Patient Zero’s origin
That 1984 study had referred to case number 57 as the center of a cluster of AIDS cases (see diagram). Three years later, in the book And the Band Played On, author Randy Shilts identified that man as Gaëtan Dugas.
A mistake gave Shilts and others got the idea that Dugas started the AIDS epidemic in America. The 1984 paper didn’t identify people by their names. Instead, it gave them letters and numbers. For instance, LA9 meant that a man was the ninth case diagnosed in Los Angeles. And NY3 was the label given to the third case in New York. Dugas was called Patient “O” because he came from “Outside California.” But some people read the letter O as a zero. Shilts heard the term Patient Zero and thought it sounded catchy, so he used it in his book.

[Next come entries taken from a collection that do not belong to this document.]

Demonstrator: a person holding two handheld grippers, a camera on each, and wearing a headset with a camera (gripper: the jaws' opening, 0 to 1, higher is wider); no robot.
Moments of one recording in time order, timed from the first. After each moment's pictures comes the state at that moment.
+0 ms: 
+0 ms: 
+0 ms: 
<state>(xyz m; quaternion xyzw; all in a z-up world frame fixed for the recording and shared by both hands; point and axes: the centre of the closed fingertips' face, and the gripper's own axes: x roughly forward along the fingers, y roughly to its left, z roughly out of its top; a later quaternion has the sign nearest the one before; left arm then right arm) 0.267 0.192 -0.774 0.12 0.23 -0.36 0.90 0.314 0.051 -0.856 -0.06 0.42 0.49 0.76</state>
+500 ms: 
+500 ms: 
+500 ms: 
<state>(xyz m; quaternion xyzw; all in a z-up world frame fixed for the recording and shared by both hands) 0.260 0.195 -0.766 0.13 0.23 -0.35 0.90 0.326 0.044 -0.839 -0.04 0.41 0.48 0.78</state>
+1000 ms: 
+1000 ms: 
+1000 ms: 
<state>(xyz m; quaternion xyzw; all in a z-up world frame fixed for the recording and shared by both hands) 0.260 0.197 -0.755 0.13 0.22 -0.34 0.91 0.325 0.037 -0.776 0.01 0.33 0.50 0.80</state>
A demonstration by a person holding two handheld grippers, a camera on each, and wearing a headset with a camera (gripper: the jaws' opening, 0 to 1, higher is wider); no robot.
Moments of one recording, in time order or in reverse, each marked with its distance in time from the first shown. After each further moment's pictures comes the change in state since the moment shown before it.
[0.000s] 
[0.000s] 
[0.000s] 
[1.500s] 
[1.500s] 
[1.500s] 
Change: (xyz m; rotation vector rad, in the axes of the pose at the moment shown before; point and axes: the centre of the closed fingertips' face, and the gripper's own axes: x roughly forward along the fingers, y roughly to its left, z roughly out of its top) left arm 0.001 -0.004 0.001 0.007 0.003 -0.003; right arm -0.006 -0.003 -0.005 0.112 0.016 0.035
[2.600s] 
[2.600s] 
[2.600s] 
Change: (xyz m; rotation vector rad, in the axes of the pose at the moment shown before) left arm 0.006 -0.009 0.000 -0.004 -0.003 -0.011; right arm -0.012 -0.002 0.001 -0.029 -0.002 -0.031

After that, the term Patient Zero came to mean the first person to catch an infectious disease and start an outbreak. So a typo caused people to accuse Dugas of bringing HIV to the United States.
Dugas became a flight attendant in 1974. Shortly afterward, he began traveling to the United States, notes Richard McKay. He’s a coauthor of the new study. He also is a medical historian at the University of Cambridge in England. Dugas estimated that he had sex with about 250 men each year between 1979 and 1981. Shilts and others argued that Dugas was intentionally spreading the virus to other men. In fact, Dugas couldn’t know. No one would know what AIDS was — or even that it was caused by a virus — for several more years.
Authors of the 1984 study repeatedly denied Dugas was the source of the U.S. AIDS epidemic. And the new analysis shows that his HIV strain came from a later branch of the HIV family tree (see map, green) than the New York and San Francisco strains. “This individual was simply one of thousands infected before HIV/AIDS was recognized,” McKay says.
The new study is a cautionary tale. It argues against trying to pin the spread of an infectious disease on any one person, says Robert Remien. He’s a behavioral scientist at Columbia University Medical Center in New York City. For many diseases, including HIV/AIDS, there may be no Patient Zero. Instead, lots of people spread the virus to others without knowing it, Remien says. “There’s no blame or cause to be laid on any of those people in those early years.”